Problem statement:
Bring together every line in the data that includes "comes".

(The data Opens)

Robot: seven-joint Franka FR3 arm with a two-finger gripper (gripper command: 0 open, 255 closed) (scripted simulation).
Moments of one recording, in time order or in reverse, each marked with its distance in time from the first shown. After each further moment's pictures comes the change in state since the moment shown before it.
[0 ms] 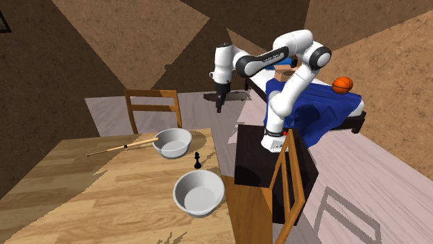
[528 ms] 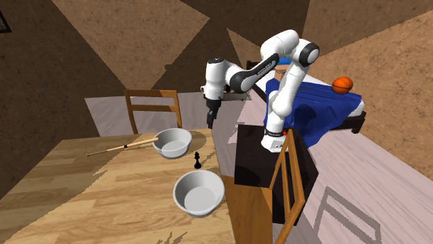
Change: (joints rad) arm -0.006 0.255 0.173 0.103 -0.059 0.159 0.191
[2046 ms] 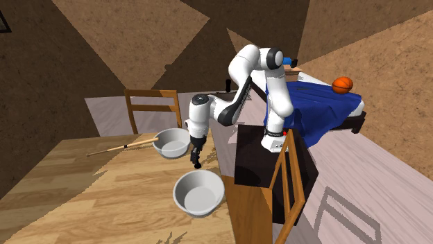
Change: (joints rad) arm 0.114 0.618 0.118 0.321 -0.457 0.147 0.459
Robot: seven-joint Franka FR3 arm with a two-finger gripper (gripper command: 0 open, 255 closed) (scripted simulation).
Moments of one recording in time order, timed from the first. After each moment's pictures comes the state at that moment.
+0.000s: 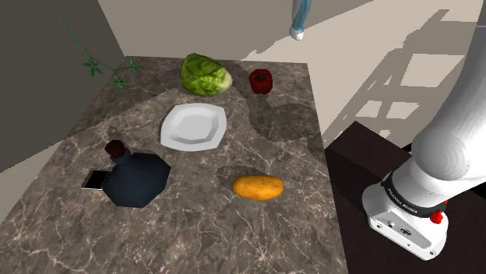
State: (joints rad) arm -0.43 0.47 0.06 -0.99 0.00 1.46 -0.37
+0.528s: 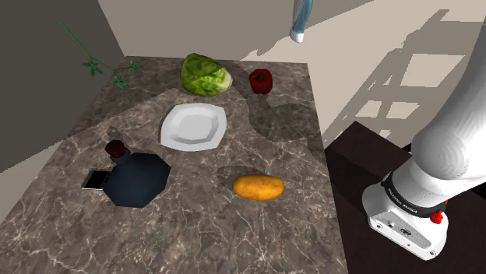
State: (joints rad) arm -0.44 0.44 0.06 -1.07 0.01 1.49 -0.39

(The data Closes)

The completed task:
Moments of one recording, in time order or in reverse, each marked with its distance in time from the first shown. After each further moment's pictures comes the change in state since the moment shown before it.
Moments of one recording in time order, timed from the first. After each moment's pictures comes the state at that moment.

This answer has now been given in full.